§ EXERCISE DIRECTIONS: Your answer must be a word-for-word copy of the listing below, minus its pictures.

§ EXERCISE DATA:

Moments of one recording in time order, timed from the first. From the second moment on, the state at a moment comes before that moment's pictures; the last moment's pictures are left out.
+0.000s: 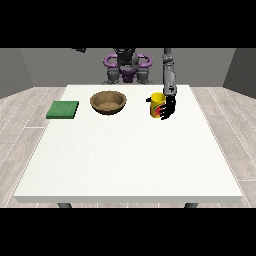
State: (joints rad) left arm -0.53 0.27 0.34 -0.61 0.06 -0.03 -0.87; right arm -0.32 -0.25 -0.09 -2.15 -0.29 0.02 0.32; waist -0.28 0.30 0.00
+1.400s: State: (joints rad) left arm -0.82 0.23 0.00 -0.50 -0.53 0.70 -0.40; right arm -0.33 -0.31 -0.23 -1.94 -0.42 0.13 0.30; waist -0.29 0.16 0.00
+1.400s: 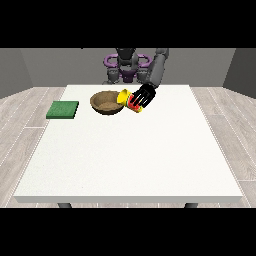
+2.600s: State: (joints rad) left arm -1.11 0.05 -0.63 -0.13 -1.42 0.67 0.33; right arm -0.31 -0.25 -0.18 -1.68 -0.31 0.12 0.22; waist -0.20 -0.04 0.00
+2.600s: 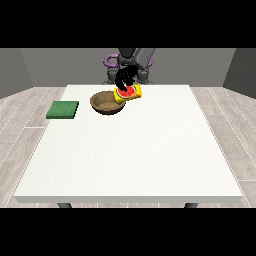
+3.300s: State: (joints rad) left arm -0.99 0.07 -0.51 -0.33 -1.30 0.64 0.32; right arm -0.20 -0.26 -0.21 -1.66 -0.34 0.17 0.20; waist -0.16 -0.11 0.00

§ EXERCISE SOLUTION:
Moments of one recording in time order, timed from the first. From the second moment on, the state at a moment comes before that moment's pictures; the last moment's pictures are left out.
+0.000s: 
State: (joints rad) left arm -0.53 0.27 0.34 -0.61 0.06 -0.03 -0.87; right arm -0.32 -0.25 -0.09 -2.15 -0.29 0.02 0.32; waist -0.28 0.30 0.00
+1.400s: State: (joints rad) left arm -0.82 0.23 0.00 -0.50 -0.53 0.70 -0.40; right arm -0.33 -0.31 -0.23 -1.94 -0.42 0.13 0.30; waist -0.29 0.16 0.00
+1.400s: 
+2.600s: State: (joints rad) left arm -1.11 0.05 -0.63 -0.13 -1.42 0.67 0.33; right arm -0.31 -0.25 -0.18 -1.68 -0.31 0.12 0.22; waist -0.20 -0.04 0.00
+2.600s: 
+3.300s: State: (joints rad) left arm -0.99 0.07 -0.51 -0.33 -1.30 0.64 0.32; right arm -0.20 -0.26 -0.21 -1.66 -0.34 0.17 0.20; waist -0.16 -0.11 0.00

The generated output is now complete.